# Task:
From the very first line down to the line containing "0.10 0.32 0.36", write out the material exactly as it appears, and no more.

# Entries provided:
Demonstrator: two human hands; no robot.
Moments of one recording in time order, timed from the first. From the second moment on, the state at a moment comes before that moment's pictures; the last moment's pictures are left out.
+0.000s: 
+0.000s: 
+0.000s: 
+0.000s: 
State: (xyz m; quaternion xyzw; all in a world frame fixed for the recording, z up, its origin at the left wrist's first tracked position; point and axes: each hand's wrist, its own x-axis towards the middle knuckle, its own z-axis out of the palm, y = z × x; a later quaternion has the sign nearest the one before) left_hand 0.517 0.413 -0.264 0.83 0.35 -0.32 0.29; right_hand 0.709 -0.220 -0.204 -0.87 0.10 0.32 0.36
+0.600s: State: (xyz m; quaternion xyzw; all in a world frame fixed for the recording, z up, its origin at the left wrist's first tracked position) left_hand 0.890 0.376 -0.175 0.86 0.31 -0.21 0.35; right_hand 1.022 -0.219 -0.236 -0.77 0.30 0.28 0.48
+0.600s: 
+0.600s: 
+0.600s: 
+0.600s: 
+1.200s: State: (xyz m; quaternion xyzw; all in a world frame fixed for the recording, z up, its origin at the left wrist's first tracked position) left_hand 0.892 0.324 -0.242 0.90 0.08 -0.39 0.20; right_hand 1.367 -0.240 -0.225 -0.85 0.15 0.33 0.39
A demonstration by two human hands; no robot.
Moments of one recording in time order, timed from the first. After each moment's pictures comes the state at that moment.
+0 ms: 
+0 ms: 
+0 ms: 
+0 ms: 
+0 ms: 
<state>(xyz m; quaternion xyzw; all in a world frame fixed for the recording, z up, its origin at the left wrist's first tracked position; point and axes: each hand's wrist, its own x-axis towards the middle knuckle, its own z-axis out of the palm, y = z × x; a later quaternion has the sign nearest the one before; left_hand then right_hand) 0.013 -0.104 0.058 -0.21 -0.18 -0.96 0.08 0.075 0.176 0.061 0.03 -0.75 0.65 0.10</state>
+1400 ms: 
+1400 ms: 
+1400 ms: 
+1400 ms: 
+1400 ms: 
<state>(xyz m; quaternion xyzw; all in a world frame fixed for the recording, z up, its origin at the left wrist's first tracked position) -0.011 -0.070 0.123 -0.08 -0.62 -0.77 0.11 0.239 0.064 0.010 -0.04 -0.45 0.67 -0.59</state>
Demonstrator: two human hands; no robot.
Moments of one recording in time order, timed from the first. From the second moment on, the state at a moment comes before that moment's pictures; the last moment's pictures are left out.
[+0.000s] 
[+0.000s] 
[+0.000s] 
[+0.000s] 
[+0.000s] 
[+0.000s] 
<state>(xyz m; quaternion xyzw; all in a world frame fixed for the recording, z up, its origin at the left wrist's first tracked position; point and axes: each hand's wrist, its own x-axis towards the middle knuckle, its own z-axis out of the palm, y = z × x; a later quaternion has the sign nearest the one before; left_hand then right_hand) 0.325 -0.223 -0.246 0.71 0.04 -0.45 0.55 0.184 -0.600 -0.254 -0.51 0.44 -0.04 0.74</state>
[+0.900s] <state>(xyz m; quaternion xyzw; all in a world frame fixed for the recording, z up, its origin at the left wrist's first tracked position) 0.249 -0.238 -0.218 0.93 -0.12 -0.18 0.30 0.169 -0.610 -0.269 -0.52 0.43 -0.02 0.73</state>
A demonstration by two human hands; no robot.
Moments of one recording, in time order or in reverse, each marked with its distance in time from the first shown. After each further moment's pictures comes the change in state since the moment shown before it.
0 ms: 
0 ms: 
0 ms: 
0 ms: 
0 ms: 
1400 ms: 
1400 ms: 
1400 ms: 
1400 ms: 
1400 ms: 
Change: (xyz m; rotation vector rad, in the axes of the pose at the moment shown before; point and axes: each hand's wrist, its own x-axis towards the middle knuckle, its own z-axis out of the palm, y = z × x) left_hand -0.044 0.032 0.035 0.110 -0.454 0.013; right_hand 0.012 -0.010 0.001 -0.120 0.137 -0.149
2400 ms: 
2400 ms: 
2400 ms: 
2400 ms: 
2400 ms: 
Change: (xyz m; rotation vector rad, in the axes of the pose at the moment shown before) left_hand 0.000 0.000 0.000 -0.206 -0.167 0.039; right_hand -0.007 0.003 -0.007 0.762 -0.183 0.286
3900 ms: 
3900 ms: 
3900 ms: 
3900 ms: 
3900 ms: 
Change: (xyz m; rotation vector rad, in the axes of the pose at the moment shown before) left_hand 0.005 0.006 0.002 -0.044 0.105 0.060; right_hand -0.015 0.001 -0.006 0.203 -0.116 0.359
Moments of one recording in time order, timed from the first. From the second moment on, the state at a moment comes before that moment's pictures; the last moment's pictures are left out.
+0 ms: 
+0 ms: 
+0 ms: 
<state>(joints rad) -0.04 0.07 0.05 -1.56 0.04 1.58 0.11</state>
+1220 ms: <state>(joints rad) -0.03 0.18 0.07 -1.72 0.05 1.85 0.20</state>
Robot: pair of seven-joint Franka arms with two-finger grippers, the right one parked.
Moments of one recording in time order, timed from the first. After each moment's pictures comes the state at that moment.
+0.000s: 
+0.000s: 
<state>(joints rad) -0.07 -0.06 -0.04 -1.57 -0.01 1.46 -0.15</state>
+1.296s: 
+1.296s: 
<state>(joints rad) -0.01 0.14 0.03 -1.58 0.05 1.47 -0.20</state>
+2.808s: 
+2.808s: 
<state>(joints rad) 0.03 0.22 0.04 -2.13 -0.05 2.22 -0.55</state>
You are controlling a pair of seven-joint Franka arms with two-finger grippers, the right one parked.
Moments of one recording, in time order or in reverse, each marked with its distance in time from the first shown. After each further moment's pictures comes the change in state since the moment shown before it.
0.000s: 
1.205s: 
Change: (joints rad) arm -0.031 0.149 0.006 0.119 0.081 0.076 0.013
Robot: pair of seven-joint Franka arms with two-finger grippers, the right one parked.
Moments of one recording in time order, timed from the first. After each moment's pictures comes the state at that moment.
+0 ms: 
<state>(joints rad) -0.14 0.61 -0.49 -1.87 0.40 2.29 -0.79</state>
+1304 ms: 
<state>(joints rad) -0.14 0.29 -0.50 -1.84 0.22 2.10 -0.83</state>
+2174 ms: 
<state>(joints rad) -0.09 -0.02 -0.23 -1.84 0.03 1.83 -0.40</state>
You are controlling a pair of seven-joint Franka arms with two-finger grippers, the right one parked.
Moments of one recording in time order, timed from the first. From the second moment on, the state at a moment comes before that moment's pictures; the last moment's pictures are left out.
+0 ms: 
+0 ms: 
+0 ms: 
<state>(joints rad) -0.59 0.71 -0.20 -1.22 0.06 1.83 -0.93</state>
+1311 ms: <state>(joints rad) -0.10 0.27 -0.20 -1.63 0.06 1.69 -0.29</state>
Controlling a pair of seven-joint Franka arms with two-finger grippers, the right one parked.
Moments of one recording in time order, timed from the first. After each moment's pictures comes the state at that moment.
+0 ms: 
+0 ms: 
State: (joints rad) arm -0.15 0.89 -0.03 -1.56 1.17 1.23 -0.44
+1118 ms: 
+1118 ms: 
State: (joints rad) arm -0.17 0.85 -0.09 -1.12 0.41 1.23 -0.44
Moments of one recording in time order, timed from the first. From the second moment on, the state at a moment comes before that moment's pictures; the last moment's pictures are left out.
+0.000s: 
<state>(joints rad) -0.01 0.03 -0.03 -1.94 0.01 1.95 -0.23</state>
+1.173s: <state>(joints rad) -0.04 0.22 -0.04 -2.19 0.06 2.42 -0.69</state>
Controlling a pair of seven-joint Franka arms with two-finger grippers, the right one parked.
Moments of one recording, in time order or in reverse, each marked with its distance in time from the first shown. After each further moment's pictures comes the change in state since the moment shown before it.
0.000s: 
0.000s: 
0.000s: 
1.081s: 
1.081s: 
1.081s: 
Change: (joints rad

# Completed exercise:
Demonstrator: two human hands; no robot.
Moments of one recording in time order, timed from the first. From the second moment on, the state at a moment comes before that moment's pictures; the last moment's pictures are left out.
+0.000s: 
+0.000s: 
+0.000s: 
+0.000s: 
State: (xyz m; quaternion xyzw; all in a world frame fixed for the recording, z up, its origin at the left wrist's first tracked position; point and axes: each hand's wrist, its own x-axis towards the middle knuckle, its own z-axis out of the palm, y = z × x; a later quaternion has the sign nearest the one before) left_hand 0.517 0.413 -0.264 0.83 0.35 -0.32 0.29; right_hand 0.709 -0.220 -0.204 -0.87 0.10 0.32 0.36

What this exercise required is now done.